As humans, we need a lot of oxygen. As yoga practicioners, we need a lot of oxygen, too, but we try to still the breath and make it rhythmic, sustained, and transformative. And pranayama focuses on steady breathing that creates warmth, sound, and an internal metronome. All of those require friction in the airways, a slight constriction that serves as a gatekeeper for the large volume of air flowing into a yoga-engaged body that needs the breath to last a long, centering time. But even shitali pranayama, the cooling breath, takes a lot more constriction that I need when I’m counting to ten and trying to regain my balance.

Trying to calm anger requires a lack of constriction. Anger needs big, open gateways for air to flow through, because it’s precisely the cooling flood of air that squelches the fire of rage. Angry people need to breathe like runners–mouth open, chest swelling, maximal oxygen without interruption.

So that got me thinking that maybe I could begin to practice again, if only a few moments at a time, if I tried to do a hybrid yoga, changing breath from a single rhythm to a double. Maybe I could engage fully in a vinyasa with a deep, open runner’s breath if there was a whole cycle for each asana.
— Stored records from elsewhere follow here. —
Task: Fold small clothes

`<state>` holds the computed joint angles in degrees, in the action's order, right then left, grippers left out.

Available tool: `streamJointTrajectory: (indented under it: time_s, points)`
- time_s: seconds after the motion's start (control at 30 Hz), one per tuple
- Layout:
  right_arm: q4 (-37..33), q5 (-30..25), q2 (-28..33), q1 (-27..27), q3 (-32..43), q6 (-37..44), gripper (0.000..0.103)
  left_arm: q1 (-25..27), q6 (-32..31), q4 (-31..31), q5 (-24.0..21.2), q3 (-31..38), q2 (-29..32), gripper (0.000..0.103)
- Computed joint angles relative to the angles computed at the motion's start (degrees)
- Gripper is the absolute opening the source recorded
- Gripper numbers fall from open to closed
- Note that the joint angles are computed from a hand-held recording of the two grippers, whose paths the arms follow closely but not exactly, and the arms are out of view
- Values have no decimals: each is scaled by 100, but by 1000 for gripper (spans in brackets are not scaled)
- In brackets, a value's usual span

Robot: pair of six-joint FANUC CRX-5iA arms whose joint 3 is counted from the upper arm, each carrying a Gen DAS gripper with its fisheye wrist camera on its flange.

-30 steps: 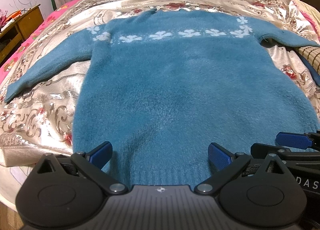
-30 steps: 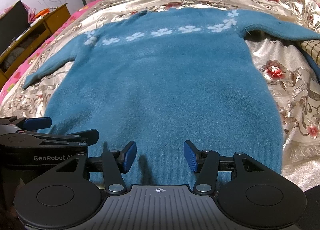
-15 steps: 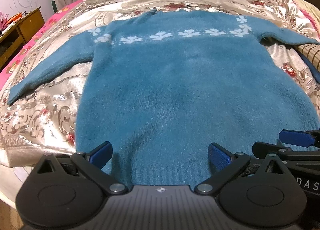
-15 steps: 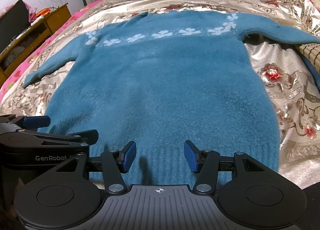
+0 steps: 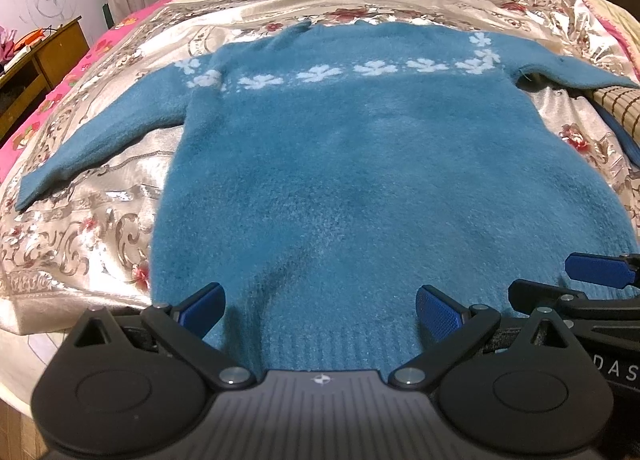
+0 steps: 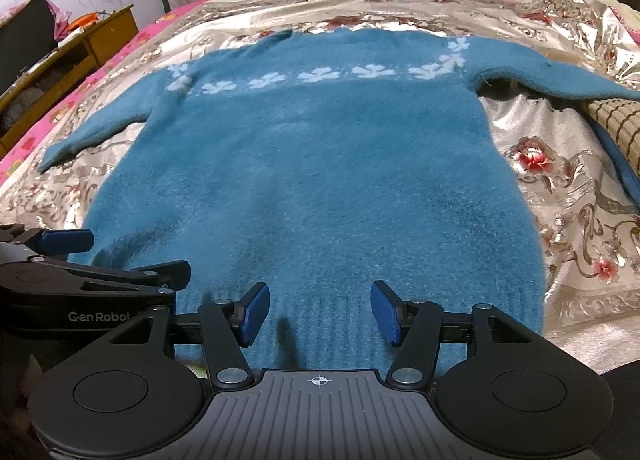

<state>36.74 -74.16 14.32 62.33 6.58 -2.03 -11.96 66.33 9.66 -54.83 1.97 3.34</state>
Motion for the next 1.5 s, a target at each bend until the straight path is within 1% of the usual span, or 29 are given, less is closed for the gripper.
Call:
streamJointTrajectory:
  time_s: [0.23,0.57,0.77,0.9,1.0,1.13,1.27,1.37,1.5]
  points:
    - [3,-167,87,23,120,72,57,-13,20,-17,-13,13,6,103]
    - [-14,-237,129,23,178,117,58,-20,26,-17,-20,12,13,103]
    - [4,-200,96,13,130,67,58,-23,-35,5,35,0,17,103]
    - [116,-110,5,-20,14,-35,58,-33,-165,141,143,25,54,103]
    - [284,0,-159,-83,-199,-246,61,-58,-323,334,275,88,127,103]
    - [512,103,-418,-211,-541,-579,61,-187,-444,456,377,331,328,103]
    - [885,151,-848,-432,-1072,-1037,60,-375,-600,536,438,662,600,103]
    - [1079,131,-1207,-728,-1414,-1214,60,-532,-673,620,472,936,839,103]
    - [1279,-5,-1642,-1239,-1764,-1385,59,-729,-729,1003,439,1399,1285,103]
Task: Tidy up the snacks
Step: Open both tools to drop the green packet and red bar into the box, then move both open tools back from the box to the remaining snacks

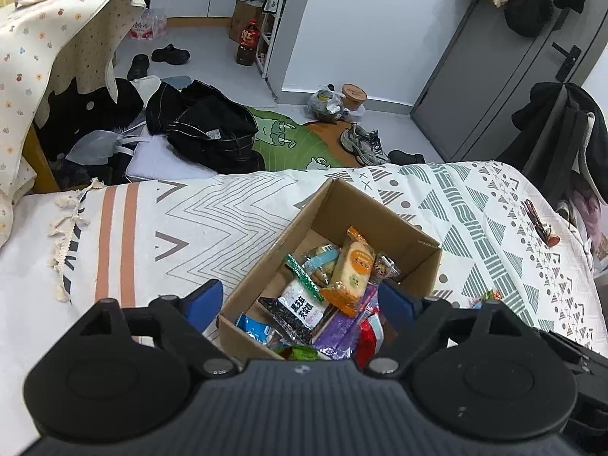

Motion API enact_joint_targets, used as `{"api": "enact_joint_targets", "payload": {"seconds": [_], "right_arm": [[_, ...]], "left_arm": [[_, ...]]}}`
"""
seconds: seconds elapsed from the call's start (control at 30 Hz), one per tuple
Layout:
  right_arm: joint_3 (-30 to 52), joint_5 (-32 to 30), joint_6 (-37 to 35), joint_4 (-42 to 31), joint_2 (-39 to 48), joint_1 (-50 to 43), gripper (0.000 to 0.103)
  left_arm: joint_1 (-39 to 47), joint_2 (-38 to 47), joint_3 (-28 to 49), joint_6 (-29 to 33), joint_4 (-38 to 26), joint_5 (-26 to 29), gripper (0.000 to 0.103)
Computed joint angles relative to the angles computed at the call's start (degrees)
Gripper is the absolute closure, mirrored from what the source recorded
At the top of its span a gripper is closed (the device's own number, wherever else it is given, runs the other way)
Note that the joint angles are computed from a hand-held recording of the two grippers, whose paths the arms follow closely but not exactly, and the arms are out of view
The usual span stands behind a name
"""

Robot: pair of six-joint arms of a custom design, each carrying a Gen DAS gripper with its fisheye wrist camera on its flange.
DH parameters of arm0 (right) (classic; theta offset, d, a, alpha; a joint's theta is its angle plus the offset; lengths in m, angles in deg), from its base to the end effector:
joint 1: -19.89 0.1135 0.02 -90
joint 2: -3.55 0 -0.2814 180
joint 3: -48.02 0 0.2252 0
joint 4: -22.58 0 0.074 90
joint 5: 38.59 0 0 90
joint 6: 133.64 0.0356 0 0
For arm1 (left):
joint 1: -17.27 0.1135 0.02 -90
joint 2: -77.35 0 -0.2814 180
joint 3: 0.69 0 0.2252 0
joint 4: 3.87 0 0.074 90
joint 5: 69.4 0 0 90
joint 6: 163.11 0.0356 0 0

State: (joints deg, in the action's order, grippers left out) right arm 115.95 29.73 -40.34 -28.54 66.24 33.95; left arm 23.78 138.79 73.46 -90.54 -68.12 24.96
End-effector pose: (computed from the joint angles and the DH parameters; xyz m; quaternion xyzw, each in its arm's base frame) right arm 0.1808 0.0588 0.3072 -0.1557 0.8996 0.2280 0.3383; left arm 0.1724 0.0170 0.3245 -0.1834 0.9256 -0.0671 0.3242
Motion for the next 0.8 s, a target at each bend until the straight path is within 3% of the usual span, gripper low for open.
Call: {"api": "enact_joint_targets", "payload": {"seconds": [0.37,0.5,0.63,0.8], "right_arm": [[3.5,-7.4,-10.9,-9.0,-1.4,-12.0,0.011],[4.6,-9.4,-13.9,-11.3,-1.3,-16.8,0.000],[6.0,-12.0,-17.5,-14.1,-0.6,-22.0,0.000],[7.5,-14.3,-22.2,-16.8,0.5,-28.5,0.000]], "left_arm": [[-12.5,-2.0,0.8,-6.2,-2.7,-7.8,0.010],[-19.0,-1.7,1.9,-9.7,-4.3,-12.4,0.009],[-24.5,-1.5,3.2,-12.9,-5.8,-16.3,0.002],[-30.6,-0.7,5.3,-16.5,-7.5,-20.6,0.000]]}}
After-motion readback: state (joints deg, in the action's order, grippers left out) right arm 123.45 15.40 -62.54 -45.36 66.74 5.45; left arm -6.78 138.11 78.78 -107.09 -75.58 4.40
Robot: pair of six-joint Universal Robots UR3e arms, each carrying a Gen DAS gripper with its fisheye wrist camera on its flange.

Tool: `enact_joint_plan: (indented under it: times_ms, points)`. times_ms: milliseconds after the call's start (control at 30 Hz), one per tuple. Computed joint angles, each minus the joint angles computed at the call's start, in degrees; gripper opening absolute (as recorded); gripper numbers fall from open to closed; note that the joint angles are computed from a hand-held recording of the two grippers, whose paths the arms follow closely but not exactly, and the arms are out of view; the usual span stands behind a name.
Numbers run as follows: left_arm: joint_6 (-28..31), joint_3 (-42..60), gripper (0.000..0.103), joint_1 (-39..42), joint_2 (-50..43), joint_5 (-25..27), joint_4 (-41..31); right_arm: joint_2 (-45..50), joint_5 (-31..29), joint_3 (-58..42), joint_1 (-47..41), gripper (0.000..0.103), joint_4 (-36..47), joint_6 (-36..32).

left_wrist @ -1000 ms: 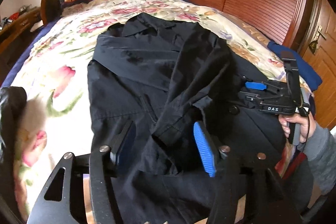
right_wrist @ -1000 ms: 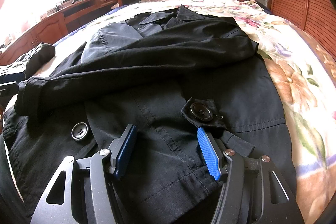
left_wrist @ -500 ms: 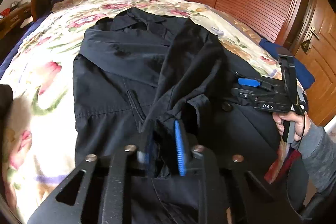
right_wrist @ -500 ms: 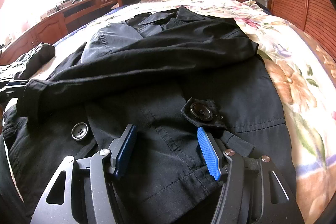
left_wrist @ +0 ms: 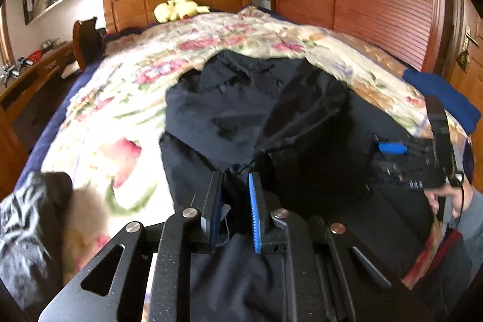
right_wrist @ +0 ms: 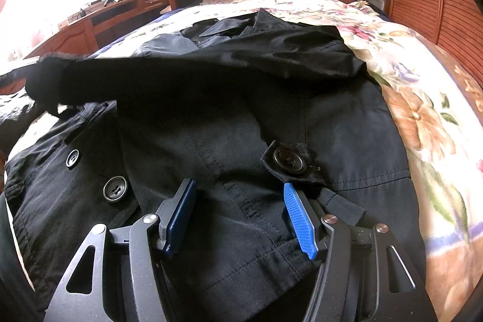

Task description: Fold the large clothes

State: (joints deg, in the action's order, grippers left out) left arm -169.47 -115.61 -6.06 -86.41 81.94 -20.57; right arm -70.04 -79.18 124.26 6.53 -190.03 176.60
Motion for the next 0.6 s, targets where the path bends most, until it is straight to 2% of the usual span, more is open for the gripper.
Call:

Instead of moving through the poses as each half of the breath cycle completes, I could inhale freely, then move on the exhale. Inhale, exhale, move. Inhale, exhale, move.

I tried it (later, when he slept), and it worked. The same sense of rhythm, even if it was less meditative, returned to my newly rejuvenated practice. I was thoughtful about my movement, I was present in each asana. I wasn’t forcing a kind of breath I just can’t sustain right now. And finding my own kind of balance, even if it goes against what I’ve been taught, makes sense right now. Because I’m not the person I was, I’m not living in the body I once had, and I’m not trying to calm and focus the mind I once trained. I’m playing a whole new ballgame now. And I might as well write the rules to fit my search for a new self, body, and mind.